For AviD's question, though, he would have the release-assignment problem solved by step 5 above.
However, I think point 6 is the most interesting as that's where you really get a solid schedule. For example, if developers are having trouble estimating a larger task, they break it down into sub-cases even further. Notice how my assessment of "finest level of usefulness" can differ (perhaps greatly) from the person who really needs to get the work done.
This is also a time when a developer can reach out to someone else and say "I can do most of this but it would really help if person X could help me with this little piece Y." This is actually where I get most of my development tasking: I personally sit in multiple places during this process, from large-scale planning meetings to little fiddly tasks that no-one else has time to do.
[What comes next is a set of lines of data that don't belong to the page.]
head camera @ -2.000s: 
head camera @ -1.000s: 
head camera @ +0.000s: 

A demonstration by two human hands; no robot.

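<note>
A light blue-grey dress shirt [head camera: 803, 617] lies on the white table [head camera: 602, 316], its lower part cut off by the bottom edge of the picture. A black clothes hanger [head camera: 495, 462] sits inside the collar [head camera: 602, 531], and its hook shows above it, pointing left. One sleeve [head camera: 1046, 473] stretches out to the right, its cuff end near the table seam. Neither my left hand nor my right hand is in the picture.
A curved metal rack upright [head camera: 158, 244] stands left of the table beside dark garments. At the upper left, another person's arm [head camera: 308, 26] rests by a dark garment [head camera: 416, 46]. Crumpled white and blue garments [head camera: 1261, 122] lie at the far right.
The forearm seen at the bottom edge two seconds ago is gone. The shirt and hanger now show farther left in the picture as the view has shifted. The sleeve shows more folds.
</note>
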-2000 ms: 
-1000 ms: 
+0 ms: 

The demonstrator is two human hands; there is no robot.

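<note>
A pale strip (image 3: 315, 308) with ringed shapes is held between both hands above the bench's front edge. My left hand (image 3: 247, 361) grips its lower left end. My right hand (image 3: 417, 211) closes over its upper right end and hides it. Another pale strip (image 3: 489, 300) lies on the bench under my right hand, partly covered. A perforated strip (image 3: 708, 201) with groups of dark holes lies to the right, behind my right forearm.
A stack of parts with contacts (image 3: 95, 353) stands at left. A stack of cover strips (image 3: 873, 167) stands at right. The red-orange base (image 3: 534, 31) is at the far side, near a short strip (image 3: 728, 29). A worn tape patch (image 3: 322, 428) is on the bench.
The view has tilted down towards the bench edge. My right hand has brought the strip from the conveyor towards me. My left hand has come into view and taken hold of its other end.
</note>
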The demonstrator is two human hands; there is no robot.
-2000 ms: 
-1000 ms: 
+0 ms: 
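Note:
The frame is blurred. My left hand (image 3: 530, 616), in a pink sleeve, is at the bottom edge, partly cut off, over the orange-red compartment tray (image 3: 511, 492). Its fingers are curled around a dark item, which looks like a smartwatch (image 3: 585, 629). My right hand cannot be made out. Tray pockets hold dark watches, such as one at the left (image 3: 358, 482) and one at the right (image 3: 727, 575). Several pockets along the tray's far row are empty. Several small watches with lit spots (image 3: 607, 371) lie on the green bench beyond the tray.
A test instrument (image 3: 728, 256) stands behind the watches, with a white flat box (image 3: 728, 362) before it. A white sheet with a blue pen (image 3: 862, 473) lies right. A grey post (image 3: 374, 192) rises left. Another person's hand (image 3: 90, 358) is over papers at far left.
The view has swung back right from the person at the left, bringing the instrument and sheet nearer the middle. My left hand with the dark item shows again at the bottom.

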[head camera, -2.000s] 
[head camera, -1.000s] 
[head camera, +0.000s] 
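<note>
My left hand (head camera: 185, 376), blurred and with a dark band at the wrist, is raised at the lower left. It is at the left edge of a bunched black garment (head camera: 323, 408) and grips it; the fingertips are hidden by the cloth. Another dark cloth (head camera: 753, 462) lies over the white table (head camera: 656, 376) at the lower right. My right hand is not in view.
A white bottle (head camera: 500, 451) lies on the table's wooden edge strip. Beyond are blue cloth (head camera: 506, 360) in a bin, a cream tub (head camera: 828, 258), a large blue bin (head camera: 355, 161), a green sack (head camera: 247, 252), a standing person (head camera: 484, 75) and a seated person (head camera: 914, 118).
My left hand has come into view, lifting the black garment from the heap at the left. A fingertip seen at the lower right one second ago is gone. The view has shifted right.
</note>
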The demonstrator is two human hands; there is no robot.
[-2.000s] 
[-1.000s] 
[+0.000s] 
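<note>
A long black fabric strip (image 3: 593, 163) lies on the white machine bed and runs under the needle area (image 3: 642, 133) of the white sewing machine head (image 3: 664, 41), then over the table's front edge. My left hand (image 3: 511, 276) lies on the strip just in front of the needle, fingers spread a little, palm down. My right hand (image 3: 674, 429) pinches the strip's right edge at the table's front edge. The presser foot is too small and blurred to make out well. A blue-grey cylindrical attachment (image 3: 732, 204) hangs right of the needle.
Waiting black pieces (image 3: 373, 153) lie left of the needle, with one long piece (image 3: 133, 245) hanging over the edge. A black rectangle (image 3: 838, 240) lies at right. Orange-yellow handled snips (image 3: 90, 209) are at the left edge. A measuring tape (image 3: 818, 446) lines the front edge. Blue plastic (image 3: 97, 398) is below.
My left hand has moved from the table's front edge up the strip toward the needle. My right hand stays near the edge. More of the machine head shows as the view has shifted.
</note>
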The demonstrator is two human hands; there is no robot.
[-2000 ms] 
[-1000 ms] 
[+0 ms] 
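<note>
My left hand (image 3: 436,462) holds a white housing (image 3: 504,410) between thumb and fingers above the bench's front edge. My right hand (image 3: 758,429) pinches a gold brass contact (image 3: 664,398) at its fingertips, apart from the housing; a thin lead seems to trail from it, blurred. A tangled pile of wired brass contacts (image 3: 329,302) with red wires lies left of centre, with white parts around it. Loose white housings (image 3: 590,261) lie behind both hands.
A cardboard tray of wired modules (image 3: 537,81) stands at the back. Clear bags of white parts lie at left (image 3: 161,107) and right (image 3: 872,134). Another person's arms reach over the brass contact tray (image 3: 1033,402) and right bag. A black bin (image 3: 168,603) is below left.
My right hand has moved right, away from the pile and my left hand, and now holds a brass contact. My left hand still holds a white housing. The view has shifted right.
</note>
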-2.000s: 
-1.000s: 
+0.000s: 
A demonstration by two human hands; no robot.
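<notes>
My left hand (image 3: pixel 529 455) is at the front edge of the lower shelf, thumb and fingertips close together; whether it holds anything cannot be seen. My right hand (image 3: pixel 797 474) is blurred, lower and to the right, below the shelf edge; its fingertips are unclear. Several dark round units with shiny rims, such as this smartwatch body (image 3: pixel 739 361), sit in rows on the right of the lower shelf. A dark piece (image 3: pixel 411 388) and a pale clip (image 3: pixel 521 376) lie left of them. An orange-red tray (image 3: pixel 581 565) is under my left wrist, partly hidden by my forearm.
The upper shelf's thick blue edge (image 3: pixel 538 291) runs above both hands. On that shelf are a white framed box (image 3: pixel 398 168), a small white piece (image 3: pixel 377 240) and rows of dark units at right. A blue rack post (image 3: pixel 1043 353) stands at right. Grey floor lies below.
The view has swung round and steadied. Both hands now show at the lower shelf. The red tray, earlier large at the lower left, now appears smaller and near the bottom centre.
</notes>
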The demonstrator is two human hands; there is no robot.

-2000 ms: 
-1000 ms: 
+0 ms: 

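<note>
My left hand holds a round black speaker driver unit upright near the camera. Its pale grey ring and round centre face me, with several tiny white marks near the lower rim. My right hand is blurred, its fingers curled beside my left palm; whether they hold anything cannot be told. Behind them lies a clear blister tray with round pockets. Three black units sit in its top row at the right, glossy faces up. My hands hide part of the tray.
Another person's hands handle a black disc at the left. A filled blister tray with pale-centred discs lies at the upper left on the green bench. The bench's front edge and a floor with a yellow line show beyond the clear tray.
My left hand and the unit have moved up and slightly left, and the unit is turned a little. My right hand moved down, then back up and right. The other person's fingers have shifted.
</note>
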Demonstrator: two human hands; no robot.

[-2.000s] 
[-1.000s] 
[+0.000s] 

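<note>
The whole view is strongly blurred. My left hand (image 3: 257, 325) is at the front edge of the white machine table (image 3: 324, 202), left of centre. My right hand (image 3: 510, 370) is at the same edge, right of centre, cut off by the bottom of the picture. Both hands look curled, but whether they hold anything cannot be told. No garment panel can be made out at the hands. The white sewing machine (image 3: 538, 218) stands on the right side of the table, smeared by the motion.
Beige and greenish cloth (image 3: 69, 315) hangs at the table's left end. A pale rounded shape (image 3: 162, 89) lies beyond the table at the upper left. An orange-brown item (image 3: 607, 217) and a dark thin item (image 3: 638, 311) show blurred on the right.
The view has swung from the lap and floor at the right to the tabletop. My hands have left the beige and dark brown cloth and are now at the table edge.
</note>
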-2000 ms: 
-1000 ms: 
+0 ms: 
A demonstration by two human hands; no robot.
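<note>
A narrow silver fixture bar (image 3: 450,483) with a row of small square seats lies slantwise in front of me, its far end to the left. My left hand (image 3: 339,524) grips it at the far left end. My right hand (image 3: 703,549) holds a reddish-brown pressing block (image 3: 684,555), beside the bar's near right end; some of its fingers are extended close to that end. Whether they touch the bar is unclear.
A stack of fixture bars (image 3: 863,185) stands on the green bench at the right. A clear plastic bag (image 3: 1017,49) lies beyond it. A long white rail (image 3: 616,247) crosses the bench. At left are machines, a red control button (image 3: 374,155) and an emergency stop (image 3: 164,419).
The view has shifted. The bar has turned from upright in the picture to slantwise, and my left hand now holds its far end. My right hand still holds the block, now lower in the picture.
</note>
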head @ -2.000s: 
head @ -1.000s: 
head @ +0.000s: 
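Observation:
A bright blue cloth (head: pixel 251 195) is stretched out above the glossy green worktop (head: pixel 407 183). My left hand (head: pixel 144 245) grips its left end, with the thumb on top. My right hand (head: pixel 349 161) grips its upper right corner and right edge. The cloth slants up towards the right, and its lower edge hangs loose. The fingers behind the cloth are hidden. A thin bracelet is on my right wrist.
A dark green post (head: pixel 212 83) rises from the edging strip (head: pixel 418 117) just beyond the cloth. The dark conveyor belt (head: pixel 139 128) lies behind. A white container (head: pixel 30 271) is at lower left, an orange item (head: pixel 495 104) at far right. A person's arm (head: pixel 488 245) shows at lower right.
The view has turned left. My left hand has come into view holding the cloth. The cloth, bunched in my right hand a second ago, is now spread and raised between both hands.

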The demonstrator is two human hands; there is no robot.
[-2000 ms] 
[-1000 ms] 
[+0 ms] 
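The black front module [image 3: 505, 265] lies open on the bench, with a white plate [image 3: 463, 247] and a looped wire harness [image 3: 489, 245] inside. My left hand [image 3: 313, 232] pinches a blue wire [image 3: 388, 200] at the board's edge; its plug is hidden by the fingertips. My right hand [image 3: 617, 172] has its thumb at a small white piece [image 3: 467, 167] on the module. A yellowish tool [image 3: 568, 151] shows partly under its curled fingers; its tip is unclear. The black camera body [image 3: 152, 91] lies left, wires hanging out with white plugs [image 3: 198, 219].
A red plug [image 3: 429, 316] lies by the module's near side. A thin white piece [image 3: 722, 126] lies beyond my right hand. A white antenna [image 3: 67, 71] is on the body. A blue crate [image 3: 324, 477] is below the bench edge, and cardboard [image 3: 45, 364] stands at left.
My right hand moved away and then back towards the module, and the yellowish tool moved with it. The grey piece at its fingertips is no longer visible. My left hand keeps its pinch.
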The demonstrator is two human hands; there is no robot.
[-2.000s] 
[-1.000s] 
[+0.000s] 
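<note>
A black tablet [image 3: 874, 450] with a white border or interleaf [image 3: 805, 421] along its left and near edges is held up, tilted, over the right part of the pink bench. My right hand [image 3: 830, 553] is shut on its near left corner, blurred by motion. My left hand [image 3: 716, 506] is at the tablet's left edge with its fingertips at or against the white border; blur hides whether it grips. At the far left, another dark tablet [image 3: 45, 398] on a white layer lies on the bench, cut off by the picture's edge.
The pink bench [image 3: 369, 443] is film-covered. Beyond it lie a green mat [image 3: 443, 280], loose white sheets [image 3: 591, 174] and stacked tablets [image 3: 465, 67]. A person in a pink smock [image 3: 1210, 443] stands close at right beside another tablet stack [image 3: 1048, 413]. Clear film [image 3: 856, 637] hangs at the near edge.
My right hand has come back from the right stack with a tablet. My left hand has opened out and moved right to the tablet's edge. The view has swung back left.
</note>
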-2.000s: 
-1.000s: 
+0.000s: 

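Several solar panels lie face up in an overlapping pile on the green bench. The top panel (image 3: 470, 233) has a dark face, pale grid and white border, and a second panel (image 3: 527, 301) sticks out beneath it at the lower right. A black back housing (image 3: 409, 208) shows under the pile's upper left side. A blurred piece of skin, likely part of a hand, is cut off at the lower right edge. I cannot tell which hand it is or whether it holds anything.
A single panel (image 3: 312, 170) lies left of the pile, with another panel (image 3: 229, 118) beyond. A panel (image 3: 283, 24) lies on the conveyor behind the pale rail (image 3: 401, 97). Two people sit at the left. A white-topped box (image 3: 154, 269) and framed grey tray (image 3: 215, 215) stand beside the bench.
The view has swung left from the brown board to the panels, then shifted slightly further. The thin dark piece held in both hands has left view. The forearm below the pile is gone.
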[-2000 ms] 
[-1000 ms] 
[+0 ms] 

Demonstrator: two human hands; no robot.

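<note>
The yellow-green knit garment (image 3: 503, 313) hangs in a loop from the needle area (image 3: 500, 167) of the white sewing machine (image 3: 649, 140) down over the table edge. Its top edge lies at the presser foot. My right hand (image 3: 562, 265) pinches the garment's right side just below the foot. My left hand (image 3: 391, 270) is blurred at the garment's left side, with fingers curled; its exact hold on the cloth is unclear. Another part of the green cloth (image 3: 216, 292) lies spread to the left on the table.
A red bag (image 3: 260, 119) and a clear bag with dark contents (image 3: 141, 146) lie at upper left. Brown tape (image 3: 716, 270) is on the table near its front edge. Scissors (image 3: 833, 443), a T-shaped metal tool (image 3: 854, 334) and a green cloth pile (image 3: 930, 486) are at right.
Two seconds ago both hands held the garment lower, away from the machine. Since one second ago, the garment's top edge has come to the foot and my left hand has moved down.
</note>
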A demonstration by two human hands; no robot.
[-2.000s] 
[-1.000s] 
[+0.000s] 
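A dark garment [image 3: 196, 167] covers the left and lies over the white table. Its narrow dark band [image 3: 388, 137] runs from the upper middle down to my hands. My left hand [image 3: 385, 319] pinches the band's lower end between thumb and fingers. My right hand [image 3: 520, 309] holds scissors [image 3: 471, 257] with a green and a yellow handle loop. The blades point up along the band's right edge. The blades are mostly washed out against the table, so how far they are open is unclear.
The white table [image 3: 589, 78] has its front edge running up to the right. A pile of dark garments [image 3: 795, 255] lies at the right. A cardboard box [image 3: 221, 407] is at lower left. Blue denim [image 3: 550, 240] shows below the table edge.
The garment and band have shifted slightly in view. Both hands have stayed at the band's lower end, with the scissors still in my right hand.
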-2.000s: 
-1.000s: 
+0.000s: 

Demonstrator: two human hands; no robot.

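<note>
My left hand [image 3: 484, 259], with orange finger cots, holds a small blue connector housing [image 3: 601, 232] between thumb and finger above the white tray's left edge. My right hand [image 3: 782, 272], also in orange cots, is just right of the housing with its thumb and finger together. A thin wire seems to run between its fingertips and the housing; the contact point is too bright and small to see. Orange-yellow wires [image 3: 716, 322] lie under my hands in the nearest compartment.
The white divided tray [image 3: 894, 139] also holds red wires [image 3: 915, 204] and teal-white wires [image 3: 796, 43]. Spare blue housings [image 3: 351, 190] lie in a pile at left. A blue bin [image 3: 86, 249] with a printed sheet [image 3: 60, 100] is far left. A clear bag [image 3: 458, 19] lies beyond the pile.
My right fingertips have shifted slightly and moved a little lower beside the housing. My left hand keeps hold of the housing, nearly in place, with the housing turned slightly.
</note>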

PS: Making it a personal goal to get this answer rated higher than Joel's.... ;-)
PPS: My original response is now overcome by events since Fogbugz 7 has lovely sub-tasks. Program managers love those reports.
You may have better luck asking your questions in the FogBugz Discussion Forum
We use a combination of projects in order to accomplish your grouping goals. We also commonly setup a project "parking" Wiki where links to development cases, technical documentation, systems requirements, user documentation, external links to resources etc. can all be placed. It provides a good "one-stop-shop" for everything related to that project.
As part of that Wiki, we would then setup two specific projects. One in relation to the large overall goals/outlines similar to what might correspond to your Project Management charts/whatnot. One in relation to the development tasks of each feature as they are broken down into the smaller and more manageable chunks. You can then, as was mentioned use case linking to both reference the "master" cases in the other project as well as reference the project Wiki itself so that you can quickly and easily get back to all of your project related information which is conveniently in one spot.
You can accomplish a pile of different organizational structures using FogBugz, you just have to approach things a little differently sometimes in order to hit each and every situation.
Hope that helps.
haha, that article has a disclaimer, but I understand what you are saying.
We use Fogbugz and the only 'Feature' that I am aware of is under category and I don't think you can associated it with sub-tasks.
You can type in 'Case N' is the feature for this task if you just wanted to reference it in the case text.
That kind of stuff sound like is lies more in the project management domain instead of software used to track bugs.
thats a good question, i have asked that myself, too..
we currently test-drive fogbugz for 45 days in a group of 5 developers, and we currently create a "release" for major features. in fact we do not release it, but multiple releases together when something is ready.
there should definately be some sort of advanced task grouping in fogbugz.